DESCRIPTION OF THE TASK:
Please return the listing exactly, line for line.
*** Opening of MATERIAL SUPPLIED ***
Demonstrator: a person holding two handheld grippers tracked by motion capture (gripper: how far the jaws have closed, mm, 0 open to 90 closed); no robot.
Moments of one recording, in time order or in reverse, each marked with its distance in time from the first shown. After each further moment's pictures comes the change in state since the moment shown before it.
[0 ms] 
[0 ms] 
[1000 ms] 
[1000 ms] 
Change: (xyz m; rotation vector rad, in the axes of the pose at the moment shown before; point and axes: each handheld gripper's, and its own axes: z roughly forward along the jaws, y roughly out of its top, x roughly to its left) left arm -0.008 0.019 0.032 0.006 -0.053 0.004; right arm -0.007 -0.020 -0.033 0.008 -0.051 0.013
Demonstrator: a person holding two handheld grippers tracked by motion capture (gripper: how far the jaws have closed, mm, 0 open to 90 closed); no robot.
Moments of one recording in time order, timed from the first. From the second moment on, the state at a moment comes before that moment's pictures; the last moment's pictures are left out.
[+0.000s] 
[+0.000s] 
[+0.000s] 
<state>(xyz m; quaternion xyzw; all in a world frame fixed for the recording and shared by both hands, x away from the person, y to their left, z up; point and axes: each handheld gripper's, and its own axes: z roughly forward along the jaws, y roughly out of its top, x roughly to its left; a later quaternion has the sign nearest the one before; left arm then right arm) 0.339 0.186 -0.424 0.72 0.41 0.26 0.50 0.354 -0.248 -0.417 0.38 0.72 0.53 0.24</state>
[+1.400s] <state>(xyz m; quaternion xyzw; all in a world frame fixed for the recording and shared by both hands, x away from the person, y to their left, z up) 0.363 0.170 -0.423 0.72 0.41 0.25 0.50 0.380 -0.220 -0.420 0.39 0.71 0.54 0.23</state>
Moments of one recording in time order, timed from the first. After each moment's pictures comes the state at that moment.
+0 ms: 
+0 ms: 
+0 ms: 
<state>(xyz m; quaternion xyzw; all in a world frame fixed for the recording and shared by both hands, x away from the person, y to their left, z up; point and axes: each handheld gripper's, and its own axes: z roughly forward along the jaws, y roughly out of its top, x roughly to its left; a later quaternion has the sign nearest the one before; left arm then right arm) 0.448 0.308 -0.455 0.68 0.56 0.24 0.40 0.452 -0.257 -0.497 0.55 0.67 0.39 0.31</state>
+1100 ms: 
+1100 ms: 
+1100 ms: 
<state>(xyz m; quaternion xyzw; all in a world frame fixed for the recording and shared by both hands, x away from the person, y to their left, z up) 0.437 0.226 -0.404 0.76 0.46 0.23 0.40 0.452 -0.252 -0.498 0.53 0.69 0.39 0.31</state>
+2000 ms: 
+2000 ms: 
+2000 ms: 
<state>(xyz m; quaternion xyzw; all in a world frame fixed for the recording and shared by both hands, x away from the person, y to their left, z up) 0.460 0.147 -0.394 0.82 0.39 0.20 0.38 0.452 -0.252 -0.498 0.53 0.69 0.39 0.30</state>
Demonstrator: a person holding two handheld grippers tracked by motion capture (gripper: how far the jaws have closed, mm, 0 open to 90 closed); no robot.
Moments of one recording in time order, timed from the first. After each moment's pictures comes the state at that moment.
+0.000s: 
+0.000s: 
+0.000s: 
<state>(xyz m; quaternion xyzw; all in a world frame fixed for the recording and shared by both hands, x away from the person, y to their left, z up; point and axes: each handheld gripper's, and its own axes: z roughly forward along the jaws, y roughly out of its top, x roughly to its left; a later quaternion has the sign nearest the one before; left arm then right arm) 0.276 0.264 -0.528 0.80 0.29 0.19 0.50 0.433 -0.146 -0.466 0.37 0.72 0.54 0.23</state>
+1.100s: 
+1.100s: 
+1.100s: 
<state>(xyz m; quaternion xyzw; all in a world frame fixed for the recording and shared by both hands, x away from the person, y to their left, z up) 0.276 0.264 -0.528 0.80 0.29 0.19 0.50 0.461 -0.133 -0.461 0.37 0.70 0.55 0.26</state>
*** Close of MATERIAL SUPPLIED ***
TASK RESULT:
Demonstrator: a person holding two handheld grippers tracked by motion capture (gripper: how far the jaws have closed, mm, 0 open to 90 closed); no robot.
Moments of one recording, in time order or in reverse, each marked with its distance in time from the first shown. After each further moment's pictures comes the change in state since the moment shown before it.
[0 ms] 
[0 ms] 
[1000 ms] 
[1000 ms] 
Change: (xyz m; rotation vector rad, in the axes of the pose at the moment shown before; point and axes: each handheld gripper's, and its own axes: z roughly forward along the jaws, y roughly out of its top, x roughly to its left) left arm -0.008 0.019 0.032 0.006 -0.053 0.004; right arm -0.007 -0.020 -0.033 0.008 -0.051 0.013
Demonstrator: a person holding two handheld grippers tracked by motion capture (gripper: how far the jaws have closed, mm, 0 open to 90 closed); no robot.
Moments of one recording in time order, timed from the first. From the second moment on, the state at a moment comes before that moment's pictures; the last moment's pictures are left out.
[+0.000s] 
[+0.000s] 
[+0.000s] 
<state>(xyz m; quaternion xyzw; all in a world frame fixed for the recording and shared by both hands, x away from the person, y to their left, z up; point and axes: each handheld gripper's, and its own axes: z roughly forward along the jaws, y roughly out of its top, x roughly to its left; a later quaternion has the sign nearest the one before; left arm then right arm) 0.339 0.186 -0.424 0.72 0.41 0.26 0.50 0.354 -0.248 -0.417 0.38 0.72 0.53 0.24</state>
[+1.400s] <state>(xyz m; quaternion xyzw; all in a world frame fixed for the recording and shared by both hands, x away from the person, y to their left, z up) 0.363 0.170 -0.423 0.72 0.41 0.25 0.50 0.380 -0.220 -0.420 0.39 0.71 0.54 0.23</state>
Moments of one recording in time order, timed from the first. After each moment's pictures comes the state at that moment.
+0 ms: 
+0 ms: 
+0 ms: 
<state>(xyz m; quaternion xyzw; all in a world frame fixed for the recording and shared by both hands, x away from the person, y to their left, z up; point and axes: each handheld gripper's, and its own axes: z roughly forward along the jaws, y roughly out of its top, x roughly to its left; a later quaternion has the sign nearest the one before; left arm then right arm) 0.448 0.308 -0.455 0.68 0.56 0.24 0.40 0.452 -0.257 -0.497 0.55 0.67 0.39 0.31</state>
+1100 ms: 
+1100 ms: 
+1100 ms: 
<state>(xyz m; quaternion xyzw; all in a world frame fixed for the recording and shared by both hands, x away from the person, y to their left, z up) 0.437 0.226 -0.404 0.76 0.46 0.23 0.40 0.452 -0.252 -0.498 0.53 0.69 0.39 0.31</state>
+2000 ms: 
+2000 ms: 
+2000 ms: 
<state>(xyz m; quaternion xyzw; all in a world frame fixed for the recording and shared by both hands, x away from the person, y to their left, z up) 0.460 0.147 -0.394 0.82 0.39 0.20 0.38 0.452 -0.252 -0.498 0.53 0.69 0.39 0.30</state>
Demonstrator: a person holding two handheld grippers tracked by motion capture (gripper: how far the jaws have closed, mm, 0 open to 90 closed); no robot.
Moments of one recording in time order, timed from the first. After each moment's pictures comes the state at that moment.
+0.000s: 
+0.000s: 
+0.000s: 
<state>(xyz m; quaternion xyzw; all in a world frame fixed for the recording and shared by both hands, x away from the person, y to their left, z up; point and axes: each handheld gripper's, and its own axes: z roughly forward along the jaws, y roughly out of its top, x roughly to its left; a later quaternion has the sign nearest the one before; left arm then right arm) 0.276 0.264 -0.528 0.80 0.29 0.19 0.50 0.433 -0.146 -0.466 0.37 0.72 0.54 0.23</state>
+1.100s: 
+1.100s: 
+1.100s: 
<state>(xyz m; quaternion xyzw; all in a world frame fixed for the recording and shared by both hands, x away from the person, y to their left, z up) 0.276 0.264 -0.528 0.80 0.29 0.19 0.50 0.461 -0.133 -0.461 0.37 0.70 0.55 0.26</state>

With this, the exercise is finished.